Воспоминания кавалерист-девицы армии Наполеона | страница 16



— Я! Я!

Мы разложили на земле платок, побросали туда пакеты с патронами и завязали платок четырьмя его концами. Вскоре моя лошадь и я, целые и невредимые, уже находились на редуте: на этот раз, несмотря на адскую пальбу, мы не испугались и не сбились с пути.

Храбрецы, продолжавшие защищать батарею, встретили меня, как дети встречают друга семьи, принесшего им подарки. Прибывшие подкрепления позволили вскоре предпринять наступление, и господа англичане были отброшены. В самом конце этой переделки я вдруг почувствовала какое-то легкое жжение в груди. Когда же бой совсем прекратился и я вернулась в лагерь, я вдруг заметила, что мой жилет весь испачкан кровью. Я оказалась ранена: к счастью, пуля попала в пряжку моей патронной сумки. Если бы она прошла на палец выше, военные кампании мадемуазель Сан-Жен здесь бы и закончились. Но мне было суждено войти в Тулон и еще во много разных городов, вновь увидеть маленького начальника артиллерии, но уже в совсем другом ранге!

Глава V

Гарнизонное приключение. — Как моему другу удалось выступить вместо меня. — Лионская красавица. — Субрани. — Я становлюсь почетным исключением.

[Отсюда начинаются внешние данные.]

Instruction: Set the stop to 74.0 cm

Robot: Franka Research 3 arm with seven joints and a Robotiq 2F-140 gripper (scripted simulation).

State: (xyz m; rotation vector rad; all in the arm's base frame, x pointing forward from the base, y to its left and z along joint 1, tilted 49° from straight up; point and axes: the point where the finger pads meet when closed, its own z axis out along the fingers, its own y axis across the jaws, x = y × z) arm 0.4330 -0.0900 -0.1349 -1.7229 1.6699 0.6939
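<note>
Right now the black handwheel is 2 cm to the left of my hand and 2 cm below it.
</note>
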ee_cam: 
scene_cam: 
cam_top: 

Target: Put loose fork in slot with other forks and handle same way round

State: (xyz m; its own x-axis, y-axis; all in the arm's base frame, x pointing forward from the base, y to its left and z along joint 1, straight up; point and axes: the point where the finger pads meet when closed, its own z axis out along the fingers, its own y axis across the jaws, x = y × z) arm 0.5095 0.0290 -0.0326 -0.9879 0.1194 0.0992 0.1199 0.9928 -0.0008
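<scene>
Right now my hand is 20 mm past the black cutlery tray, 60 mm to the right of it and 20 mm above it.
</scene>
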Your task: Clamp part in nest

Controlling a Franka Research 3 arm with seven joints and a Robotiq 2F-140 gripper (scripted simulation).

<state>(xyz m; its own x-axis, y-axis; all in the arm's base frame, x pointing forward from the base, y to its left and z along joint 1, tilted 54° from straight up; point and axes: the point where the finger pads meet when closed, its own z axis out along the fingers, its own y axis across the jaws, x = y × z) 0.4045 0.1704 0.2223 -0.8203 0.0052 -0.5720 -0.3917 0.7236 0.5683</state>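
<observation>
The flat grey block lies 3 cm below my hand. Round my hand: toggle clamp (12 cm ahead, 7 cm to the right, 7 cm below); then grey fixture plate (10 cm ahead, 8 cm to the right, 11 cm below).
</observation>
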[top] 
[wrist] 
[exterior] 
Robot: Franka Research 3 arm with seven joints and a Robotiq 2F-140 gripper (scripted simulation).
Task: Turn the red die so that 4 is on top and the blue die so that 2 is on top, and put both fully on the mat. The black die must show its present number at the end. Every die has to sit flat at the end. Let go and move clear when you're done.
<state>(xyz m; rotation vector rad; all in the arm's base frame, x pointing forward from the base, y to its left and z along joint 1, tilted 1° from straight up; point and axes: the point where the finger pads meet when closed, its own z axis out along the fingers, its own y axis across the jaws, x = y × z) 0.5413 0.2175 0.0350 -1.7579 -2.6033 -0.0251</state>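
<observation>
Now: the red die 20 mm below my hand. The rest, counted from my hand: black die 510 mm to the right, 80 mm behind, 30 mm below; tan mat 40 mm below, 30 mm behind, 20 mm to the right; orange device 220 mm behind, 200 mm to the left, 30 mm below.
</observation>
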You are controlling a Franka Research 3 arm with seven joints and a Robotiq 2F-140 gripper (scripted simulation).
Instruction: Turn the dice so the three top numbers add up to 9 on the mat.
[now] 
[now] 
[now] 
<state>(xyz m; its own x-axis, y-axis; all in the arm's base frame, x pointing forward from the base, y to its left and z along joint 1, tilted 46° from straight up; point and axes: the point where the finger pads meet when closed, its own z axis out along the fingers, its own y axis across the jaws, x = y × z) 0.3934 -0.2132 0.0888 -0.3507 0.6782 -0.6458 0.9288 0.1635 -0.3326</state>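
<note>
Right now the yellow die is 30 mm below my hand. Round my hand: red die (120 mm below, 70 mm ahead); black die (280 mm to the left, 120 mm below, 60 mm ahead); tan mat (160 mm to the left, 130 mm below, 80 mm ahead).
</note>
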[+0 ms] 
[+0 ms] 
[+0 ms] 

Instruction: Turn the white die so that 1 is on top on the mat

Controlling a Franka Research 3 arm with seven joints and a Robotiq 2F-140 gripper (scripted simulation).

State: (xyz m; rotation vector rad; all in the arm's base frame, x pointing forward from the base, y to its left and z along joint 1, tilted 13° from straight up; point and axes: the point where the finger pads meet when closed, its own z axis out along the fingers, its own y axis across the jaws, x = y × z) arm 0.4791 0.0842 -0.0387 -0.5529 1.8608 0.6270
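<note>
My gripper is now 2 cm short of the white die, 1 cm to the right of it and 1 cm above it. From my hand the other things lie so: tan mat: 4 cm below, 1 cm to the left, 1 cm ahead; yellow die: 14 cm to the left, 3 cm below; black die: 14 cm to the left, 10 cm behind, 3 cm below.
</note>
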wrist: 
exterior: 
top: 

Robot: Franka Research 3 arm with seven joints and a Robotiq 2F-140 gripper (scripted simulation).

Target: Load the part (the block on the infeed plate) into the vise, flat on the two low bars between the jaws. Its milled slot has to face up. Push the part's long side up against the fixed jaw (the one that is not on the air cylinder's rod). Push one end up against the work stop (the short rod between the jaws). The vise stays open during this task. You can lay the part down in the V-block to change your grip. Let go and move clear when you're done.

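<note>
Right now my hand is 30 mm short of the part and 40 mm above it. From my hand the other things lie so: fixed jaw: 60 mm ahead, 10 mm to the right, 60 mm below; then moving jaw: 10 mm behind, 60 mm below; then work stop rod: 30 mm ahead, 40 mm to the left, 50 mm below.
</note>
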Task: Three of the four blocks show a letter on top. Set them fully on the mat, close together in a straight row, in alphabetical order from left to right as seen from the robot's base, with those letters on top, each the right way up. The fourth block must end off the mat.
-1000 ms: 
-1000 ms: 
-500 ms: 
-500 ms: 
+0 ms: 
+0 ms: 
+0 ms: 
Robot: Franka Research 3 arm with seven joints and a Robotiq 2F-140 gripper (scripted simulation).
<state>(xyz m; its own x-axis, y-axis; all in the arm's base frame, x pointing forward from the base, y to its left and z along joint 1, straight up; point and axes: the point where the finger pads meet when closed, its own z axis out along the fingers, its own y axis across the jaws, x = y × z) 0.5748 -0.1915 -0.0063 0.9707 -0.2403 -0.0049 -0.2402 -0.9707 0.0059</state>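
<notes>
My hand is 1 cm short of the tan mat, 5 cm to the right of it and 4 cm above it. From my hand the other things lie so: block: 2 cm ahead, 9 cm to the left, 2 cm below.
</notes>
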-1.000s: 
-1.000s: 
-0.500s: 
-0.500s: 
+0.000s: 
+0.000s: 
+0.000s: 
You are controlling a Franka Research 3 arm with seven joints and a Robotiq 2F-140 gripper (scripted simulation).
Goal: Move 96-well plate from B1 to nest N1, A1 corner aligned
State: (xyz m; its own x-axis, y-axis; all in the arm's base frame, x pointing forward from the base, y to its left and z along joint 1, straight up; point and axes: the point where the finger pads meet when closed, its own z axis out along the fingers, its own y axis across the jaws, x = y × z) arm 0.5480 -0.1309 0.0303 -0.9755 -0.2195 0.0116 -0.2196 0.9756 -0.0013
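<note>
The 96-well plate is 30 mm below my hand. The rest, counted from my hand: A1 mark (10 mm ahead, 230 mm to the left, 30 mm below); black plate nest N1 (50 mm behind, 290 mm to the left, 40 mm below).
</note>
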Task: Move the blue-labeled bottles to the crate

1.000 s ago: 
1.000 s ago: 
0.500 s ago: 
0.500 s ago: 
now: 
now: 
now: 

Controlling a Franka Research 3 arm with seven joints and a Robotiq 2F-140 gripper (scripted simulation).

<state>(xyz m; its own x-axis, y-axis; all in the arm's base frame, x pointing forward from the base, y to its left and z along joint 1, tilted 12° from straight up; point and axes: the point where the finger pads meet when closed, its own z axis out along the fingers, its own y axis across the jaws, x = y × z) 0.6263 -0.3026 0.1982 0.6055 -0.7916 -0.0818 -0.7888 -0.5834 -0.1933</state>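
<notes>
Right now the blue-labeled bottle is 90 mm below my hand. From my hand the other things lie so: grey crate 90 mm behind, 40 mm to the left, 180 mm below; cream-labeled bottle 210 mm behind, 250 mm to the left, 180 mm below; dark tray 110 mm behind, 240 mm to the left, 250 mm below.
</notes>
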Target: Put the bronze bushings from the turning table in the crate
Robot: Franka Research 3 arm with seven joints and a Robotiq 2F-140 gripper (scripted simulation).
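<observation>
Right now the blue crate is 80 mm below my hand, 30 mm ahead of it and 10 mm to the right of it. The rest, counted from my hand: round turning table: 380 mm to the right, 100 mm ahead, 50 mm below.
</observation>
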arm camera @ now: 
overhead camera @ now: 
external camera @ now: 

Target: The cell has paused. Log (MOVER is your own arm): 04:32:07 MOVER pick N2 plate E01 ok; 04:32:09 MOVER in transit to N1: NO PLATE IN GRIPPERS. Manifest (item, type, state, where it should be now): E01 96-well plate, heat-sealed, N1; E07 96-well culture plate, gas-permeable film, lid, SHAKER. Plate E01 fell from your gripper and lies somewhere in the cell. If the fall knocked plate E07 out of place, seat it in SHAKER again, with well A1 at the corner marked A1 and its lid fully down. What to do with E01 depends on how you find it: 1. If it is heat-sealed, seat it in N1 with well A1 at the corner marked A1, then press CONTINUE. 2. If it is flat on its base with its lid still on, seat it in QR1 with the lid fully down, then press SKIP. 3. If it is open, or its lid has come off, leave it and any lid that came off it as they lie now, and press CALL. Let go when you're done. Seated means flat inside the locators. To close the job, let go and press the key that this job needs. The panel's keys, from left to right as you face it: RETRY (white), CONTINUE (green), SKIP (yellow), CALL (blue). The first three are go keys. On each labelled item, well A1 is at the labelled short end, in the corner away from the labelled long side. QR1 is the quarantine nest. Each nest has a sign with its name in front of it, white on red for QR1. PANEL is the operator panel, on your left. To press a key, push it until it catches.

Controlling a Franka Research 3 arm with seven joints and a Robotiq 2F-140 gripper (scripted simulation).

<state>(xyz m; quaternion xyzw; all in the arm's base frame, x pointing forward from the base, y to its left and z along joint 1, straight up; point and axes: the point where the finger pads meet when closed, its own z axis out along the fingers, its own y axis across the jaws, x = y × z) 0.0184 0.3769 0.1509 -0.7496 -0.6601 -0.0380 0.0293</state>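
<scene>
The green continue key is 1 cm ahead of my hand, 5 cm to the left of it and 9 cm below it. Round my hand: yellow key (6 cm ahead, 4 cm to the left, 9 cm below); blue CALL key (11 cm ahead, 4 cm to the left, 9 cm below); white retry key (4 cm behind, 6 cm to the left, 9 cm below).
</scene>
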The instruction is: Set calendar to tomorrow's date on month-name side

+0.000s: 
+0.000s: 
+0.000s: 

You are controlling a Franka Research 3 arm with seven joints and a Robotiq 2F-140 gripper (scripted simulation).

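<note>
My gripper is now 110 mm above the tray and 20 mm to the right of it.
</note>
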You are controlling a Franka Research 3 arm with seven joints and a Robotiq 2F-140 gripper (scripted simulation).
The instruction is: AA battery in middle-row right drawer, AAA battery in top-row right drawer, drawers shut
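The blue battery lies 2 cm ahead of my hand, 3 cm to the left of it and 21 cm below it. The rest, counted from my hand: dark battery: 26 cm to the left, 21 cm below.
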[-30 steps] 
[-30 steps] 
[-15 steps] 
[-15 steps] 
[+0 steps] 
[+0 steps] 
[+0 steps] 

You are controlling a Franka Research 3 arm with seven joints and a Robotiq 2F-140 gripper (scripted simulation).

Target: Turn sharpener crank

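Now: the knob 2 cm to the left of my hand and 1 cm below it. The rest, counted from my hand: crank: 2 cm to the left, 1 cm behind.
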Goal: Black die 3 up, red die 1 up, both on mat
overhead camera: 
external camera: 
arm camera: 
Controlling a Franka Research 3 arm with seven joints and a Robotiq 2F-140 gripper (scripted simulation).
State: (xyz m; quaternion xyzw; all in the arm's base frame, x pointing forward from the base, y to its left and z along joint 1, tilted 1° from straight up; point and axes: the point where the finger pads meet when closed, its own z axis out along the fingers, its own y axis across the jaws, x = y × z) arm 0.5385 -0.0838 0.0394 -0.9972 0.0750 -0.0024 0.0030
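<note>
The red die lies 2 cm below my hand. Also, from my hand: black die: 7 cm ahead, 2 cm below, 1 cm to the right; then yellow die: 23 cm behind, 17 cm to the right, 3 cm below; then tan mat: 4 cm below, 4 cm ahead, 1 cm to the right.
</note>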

После взятия Тулона аллоброгские егеря направились к Кастру, где находился сборный пункт драгун де Ноайя.[32] Нас включили в состав этого полка, который, став 15-м драгунским, сохранил большую часть своих старых офицеров.[33] Некоторые из них, заподозренные в связях с роялистами, потом нашли смерть на эшафоте или покончили с собой. Наше присоединение произошло 15 жерминаля Второго года, что соответствовало 4 апреля 1794 года.

В Кастре я получила военную подготовку. Я совершенствовалась в выездке. Я лихо прошла школу повзводных и поэскадронных перестроений. Я научилась брать препятствия, перезаряжать на скаку мушкетон и пистолет, владеть саблей и шпагой. У меня был вполне средний для французской женщины рост — четыре фута и одиннадцать дюймов.[34] Каблуки сапог добавляли мне еще примерно один дюйм. У меня были прямые и худые ноги, на которых, как мне говорили, отлично смотрелись кавалерийские панталоны с замшевыми вставками.

Я никогда не была той, кого принято называть красивой; оспа оставила небольшие следы у меня на лице, а мой нос, не будучи слишком большим, все же больше походил на греческий или римский. Глаза у меня были черными и очень живыми, кожа — белоснежной и здоровой, зубы сверкали белизной, лоб был высоким, форма головы — правильной (и это не считая моей пышной от природы шевелюры, ведь я была вся напудрена и носила косицу). Все это создавало облик, который можно было найти пикантным, в котором (говорю это без всякого тщеславия) можно было найти много беззаботной веселости, ума, оставшегося, правда, без большой культуры, и доброты. Простите, что я так сама себя расхваливаю; в моем возрасте, увы, право вот так спокойно говорить о достоинствах своей молодости дорогого стоит. Я обладала железным здоровьем, и хотя маневры следовали одни за другими в течение всей недели, я каждое воскресенье бегала на танцульки, чтобы поплясать там с хорошенькими девушками: я обожала танцы до упаду. Одно дитя шестнадцати лет от роду, дочка садовника, прекрасная брюнетка, наивность которой граничила с глупостью, но при этом исключительно очаровательная, стала моей излюбленной партнершей. Ее мать предоставила ей полную свободу, и надо было видеть, как она висела на гражданине драгуне (а это была я) и бросала на него томные и полные кокетства взгляды. Когда наступила ночь и нужно было возвращаться, я всю дорогу чувствовала, как рука этой бедной малышки дрожала в моей руке. Но я, целомудренный драгун, играла роль скромного и деликатного влюбленного, ограничивающегося нежными комплиментами и предающегося мечтаниям о блаженстве, которое может дать рука, сжатая в руке, не говоря уж о поспешном поцелуе в момент расставания.